* TRY IT:
The whole listing should be retyped word for word, apart from the pictures it holds.

* SUPPLIED MATERIAL:
======
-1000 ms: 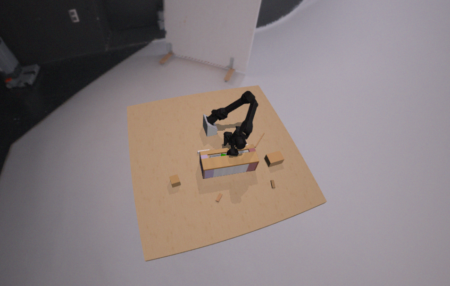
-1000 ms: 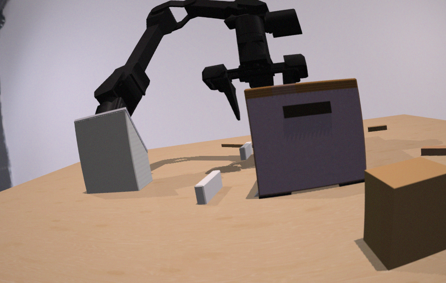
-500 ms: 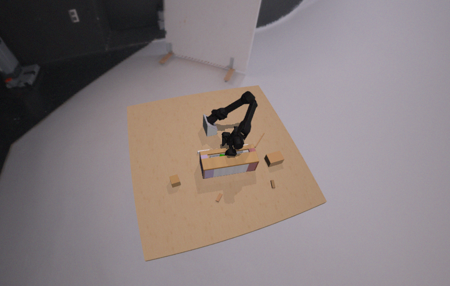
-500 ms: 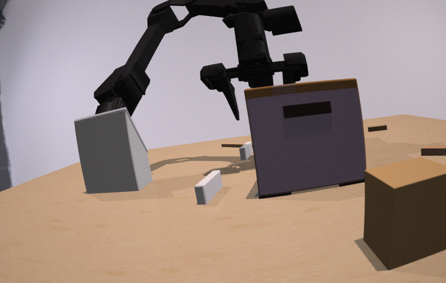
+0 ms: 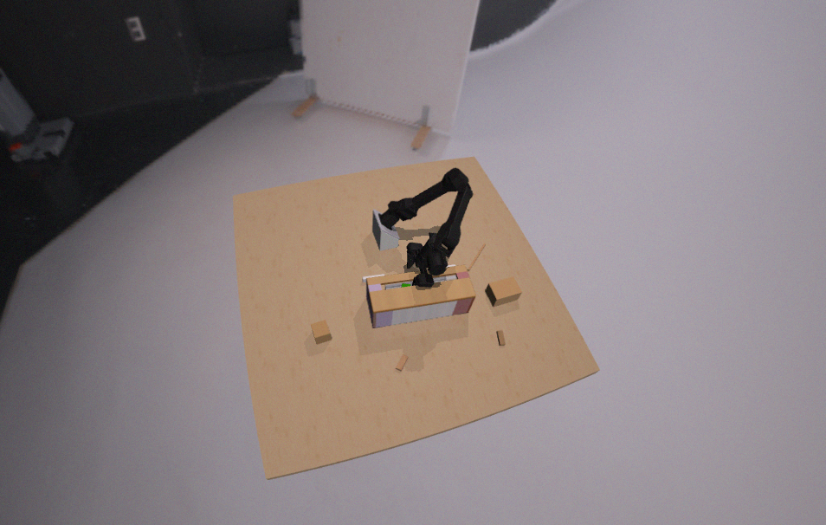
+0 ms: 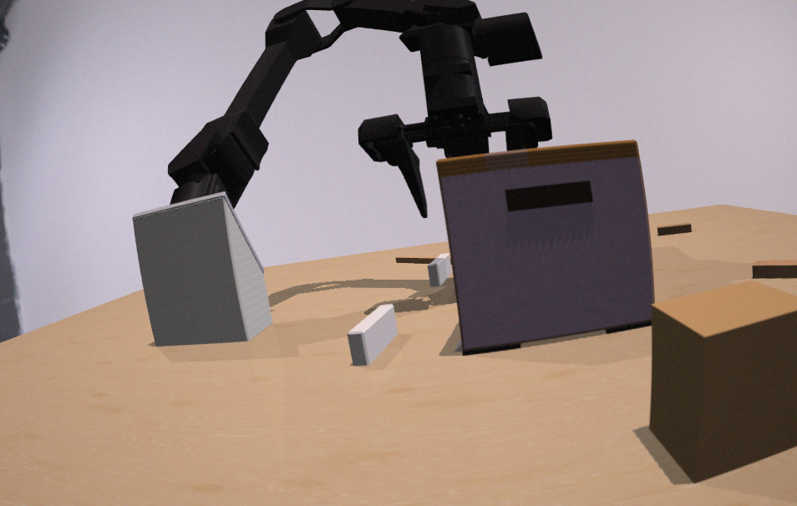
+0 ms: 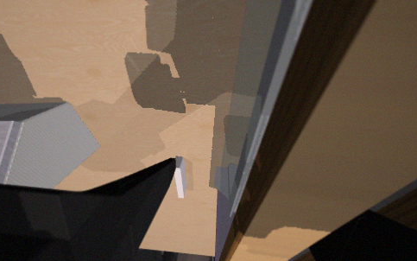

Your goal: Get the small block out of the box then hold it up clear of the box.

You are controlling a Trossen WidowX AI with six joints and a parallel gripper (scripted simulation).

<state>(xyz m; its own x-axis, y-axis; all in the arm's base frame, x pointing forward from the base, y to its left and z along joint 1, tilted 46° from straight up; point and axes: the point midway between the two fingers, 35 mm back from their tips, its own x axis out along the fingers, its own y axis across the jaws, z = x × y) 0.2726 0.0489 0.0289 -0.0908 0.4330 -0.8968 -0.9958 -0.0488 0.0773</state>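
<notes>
My gripper tip is 40 mm short of the box, 20 mm to the right of it and 20 mm above it. Also, from my gripper tip: brown cube 370 mm to the right, 140 mm ahead, 60 mm below; green block 50 mm ahead, 30 mm to the right.
</notes>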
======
* EXERCISE RESULT:
-1000 ms: 
-1000 ms: 
-500 ms: 
-500 ms: 
+0 ms: 
+0 ms: 
+0 ms: 

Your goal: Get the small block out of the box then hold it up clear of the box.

You are controlling a Trossen WidowX AI with six joints and a parallel gripper (scripted simulation).

<state>(xyz m; its own x-axis, y-axis; all in the arm's base frame, x pointing forward from the base, y to its left and z along joint 1, tilted 46° from straight up; point and axes: the point midway between the two fingers, 35 mm back from their tips, its own x axis out along the fingers, its own y axis across the jaws, z = x × y) 0.2726 0.0489 0.0289 -0.0908 0.4330 -0.8968 -0.9958 -0.0488 0.0773</state>
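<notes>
My gripper tip is 40 mm short of the box, 20 mm to the right of it and 20 mm above it. Also, from my gripper tip: brown cube 370 mm to the right, 140 mm ahead, 60 mm below; green block 50 mm ahead, 30 mm to the right.
</notes>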

Nothing more is needed to finish the exercise.